There are benchmarks and standards for nearly everything when it comes to agricultural production, but not everyone is always using the same methods or using them in the same tactical way – especially in a nascent industry such as hemp.
That’s why a new task force commissioned by the Hemp Industries Association (HIA) is aiming to find out how different companies, organizations and government agencies across the United States and internationally are measuring and analyzing hemp samples for flower, fiber, food and other uses.
“Field sampling, sample preparation and analytical testing methods have been identified and practiced in many different forms over the years, yet there are still many discrepancies in the details that are causing confusion,” HIA President Joy Beckerman said during the association’s 2019 annual meeting.
According to Mark Privitera – a hemp farmer, engineer and CEO of PreProcess, a San Francisco-based process development and engineering firm – reliable and repeatable data is crucial to driving legal, industrial and commercial operations.
The organization proposed during the national meeting that the hemp industry has a need to study the various sampling and analysis methods.
“CBD is the big deal right now, but it’s not the only thing,” Privitera said. “My company is trying to make nonwovens; we’re trying to make carbon for hemp batteries.
“Well, we need particle-size distribution methods.
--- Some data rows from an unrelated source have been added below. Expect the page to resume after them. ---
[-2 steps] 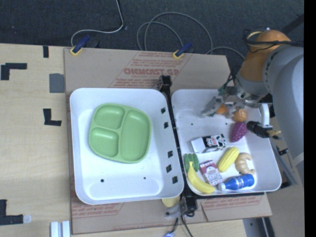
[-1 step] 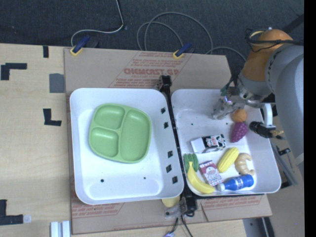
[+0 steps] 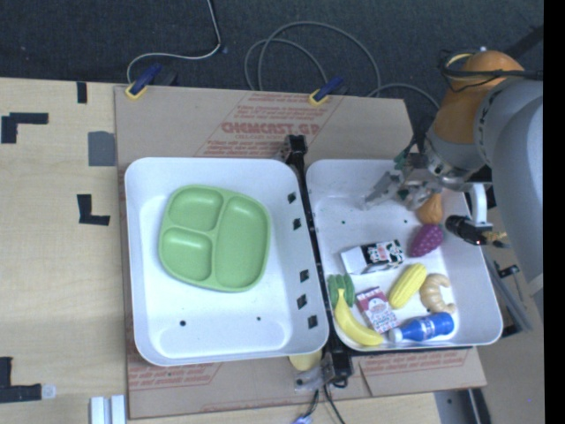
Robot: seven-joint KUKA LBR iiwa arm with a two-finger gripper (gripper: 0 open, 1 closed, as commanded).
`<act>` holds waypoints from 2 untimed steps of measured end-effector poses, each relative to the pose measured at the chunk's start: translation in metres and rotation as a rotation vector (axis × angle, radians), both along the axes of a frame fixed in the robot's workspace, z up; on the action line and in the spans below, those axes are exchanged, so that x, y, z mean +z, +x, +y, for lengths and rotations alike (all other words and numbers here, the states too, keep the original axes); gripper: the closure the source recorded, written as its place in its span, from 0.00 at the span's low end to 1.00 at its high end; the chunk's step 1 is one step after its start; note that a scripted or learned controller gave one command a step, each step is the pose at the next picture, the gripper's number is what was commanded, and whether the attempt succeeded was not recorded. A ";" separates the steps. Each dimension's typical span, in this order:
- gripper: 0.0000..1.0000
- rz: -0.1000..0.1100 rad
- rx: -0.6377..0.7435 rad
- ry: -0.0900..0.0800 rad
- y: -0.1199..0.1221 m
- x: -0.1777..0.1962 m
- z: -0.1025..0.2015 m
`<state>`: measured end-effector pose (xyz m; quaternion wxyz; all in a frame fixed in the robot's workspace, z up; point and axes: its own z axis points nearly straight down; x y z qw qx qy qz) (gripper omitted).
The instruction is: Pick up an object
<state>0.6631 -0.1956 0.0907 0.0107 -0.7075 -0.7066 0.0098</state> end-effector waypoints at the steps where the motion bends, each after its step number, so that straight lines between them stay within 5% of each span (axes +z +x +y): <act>1: 0.00 -0.033 -0.001 -0.005 -0.045 0.086 -0.030; 2: 0.00 -0.030 0.002 -0.002 -0.001 0.005 -0.012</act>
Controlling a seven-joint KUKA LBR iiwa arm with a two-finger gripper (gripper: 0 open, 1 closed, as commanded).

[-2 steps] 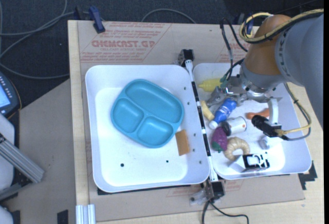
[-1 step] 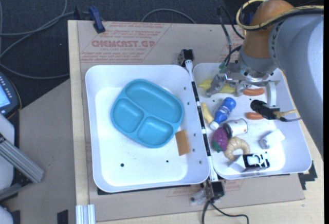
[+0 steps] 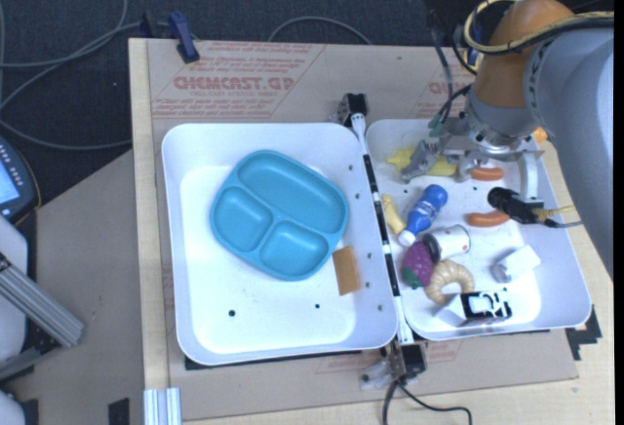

We need food and nutrition (specification). Now, a lot of those already exist for all kinds of industries, but what are we going to use for hemp?”
Privitera will lead the HIA’s Sample and Analytical Task Force to address this need. The task force plans to identify issues as a forum for discussion and education on the topic, Beckerman said.
Getting started with gathering information
In the last quarter of 2019, Privitera recruited industry members to be part of a multilayer team investigating the different methodologies used for sampling analysis.
Ideally, the task force will be made up of scientists such as analytical chemists and university researchers in the hemp industry, Privitera said.
“There are three or four big processors that have their own books of methods,” he said. “I need the quality control directors and vice presidents for those big companies to come into the game.”
One layer of the task force will encompass the ground-level, hands-on group of a few individuals, followed by participating members who will provide input and an advisory level of individuals in state and federal agriculture departments and other regulatory agencies, Privitera told Hemp Industry Daily.
Road map to recommendations
The goal of the task force is to accomplish three functions:
- Establish a content road map to gather the methodologies.
- Gather or develop content on the different sampling and analysis methodologies.
- Make recommendations for potential next steps.
“In the big picture, (the group will start with) flower-based CBD products, then it’ll be grain-based food and oil products, then the bast-based fiber and associated products, then hurd-based and associated products,” Privitera said.
Concrete, for example, has a bank of tests that can be used for hempcrete, Privetera said, so it will be easy to identify the tests that could be used.
“So that’s what we’re trying to a gather for the first three months, then the next three months – through quarter two of 2020 – the team’s going to look for clashes,” he said.
For instance, the team might identify several different methods for cutting hemp plant samples to measure THC- and different recommendations for how many samples to cut – so all of that information will be gathered to show the perspective of how many different methodologies are in use within the industry.
“The USDA (rule) that just came out says measure (THC content),” Privitera said, “but they don’t really say take seven samples from a 1-pound mass that came from 20 samples out of a super sack of 20 to 30 screen mesh biomass.”
From there, in the third quarter of the year, the group will develop recommendations for what to do next, such as form a committee to evaluate the different sampling methods and present those recommendations to the industry during the national HIA meeting, Privitera told Hemp Industry Daily.
“I’m an engineer, and if we’re going to make determinations on legality – or if you and I are going to exchange money for mass and I say it’s 8% and you say it’s 4% – that’s a big deal. That’s half my money or half your money.
“So we’re not trying to come up with the standards, we’re just asking what (methods) everybody is using right now.”
International body also studying hemp samples
While the HIA sampling and analysis task force is new to the association, this effort is not new to the industry.
The industrial hemp subcommittee for ASTM International, an organization that develops industrial standards, initiated an effort to establish a set of protocols for sampling the hemp plant in April 2019.
ASTM reasoned that because hemp and its products are different from marijuana, sampling and testing procedures should reflect this.
Currently, most sampling protocols are focused on the flower only and omit sampling for whole-plant use and processing, the ASTM said.
The organization established its industrial hemp subcommittee in July 2018 as part of its then newly formed cannabis committee.
According to ASTM, the industrial hemp subcommittee was formed to develop practices and guides relevant to industrial hemp and its applications, including food, natural health products, animal feed and nonconsumable products such as insulation, fabrics and concrete.